The OS of the high serum Cr/CysC group defined by the optimal cut-off value was significantly longer than that of the low serum Cr/CysC group. Sarcopenia shortened gastric cancer patients’ OS as an independent factor affecting the prognosis. And the results of both are consistent. We also determined the height-calibrated Cr/CysC ratio and SMI, and created survival models. Studies have shown that although Cr/CysC ratio is related to OS, the correlation is not as good as with SMI. However, the ratio’s correlation is greater than that for SMI when the ratio is used with SMI as an indicator of prognosis in patients with gastric cancer. This means that the prognosis of gastric cancer patients can be predicted using the Cr/CysC ratio and SMI as a combined index.

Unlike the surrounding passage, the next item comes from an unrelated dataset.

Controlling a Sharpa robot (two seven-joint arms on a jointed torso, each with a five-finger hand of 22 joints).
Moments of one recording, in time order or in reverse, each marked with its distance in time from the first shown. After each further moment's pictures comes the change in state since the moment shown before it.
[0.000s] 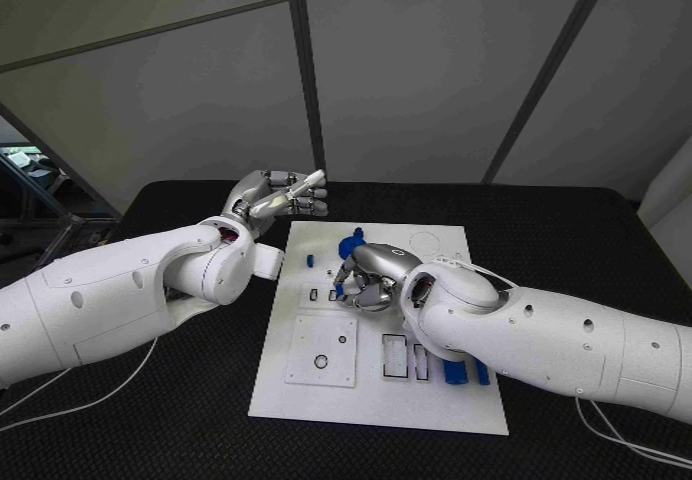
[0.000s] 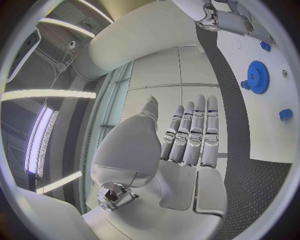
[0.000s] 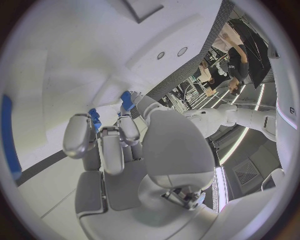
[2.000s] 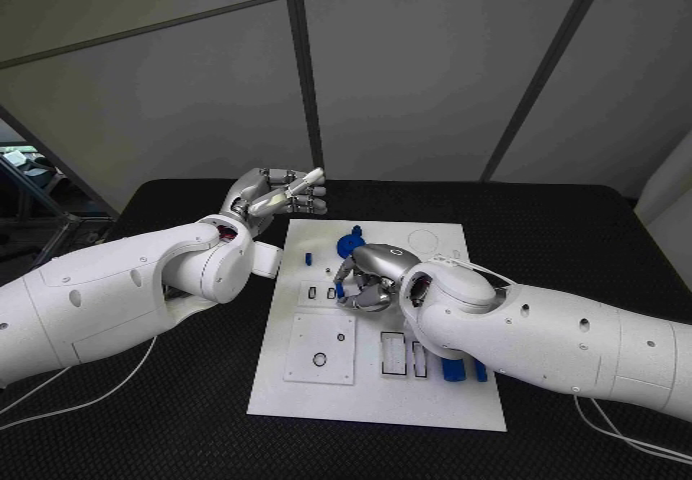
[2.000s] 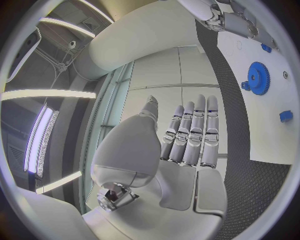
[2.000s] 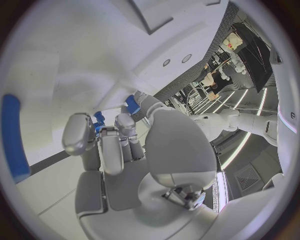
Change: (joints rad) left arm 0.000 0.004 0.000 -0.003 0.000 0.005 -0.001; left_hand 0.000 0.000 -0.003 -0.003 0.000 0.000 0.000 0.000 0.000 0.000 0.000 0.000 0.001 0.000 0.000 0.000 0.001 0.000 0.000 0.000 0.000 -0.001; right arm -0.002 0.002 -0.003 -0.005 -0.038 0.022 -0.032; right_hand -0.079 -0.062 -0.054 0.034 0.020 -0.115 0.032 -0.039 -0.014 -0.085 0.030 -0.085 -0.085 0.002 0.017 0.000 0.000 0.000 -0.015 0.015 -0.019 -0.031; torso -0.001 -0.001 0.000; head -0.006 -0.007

In this study, we used the area of all skeletal muscle on CT images at the L3 level as the standard for estimating a patient's skeletal muscle mass. Several studies have confirmed that CT is effective for assessing body composition, and that CT can predict sarcopenia in the general population. CT is widely used in oncology as a highly feasible method; however, CT is limited clinically as a method of evaluating body composition because of the high radiation level and cost. As an alternative, measuring grip strength and pace is often used to assess sarcopenia, but this method is very dependent on patient compliance and is often difficult to implement clinically. However, early diagnosis and intervention for sarcopenia are very important because sarcopenia can significantly affect the prognosis of patients with gastric cancer. Serum Cr/CysC ratio is a simple, easy and low-cost method that can be used to screen patients for sarcopenia and assist in determining subsequent treatment and intervention. If the Cr/CysC ratio is < 0.67, detailed examinations must be performed, such as bioelectrical impedance analysis, dual energy X-ray absorptiometry, CT, or magnetic resonance imaging.
This study has certain limitations. First, this was a retrospective study, and there were deficiencies when collecting the patients’ follow-up information. Second, the sample size was insufficient because we included data only from a tertiary center, for the statistical analysis. Additionally, serum Cr and serum CysC measurements are affected by reagents and instruments. Future prospective studies in multiple centers are needed to address these issues. Third, this study involved only the Chinese population, and different criteria for sarcopenia limit the applicability of our conclusions, especially for Western populations. Studies determining appropriate standards for determining sarcopenia according to different populations are very important.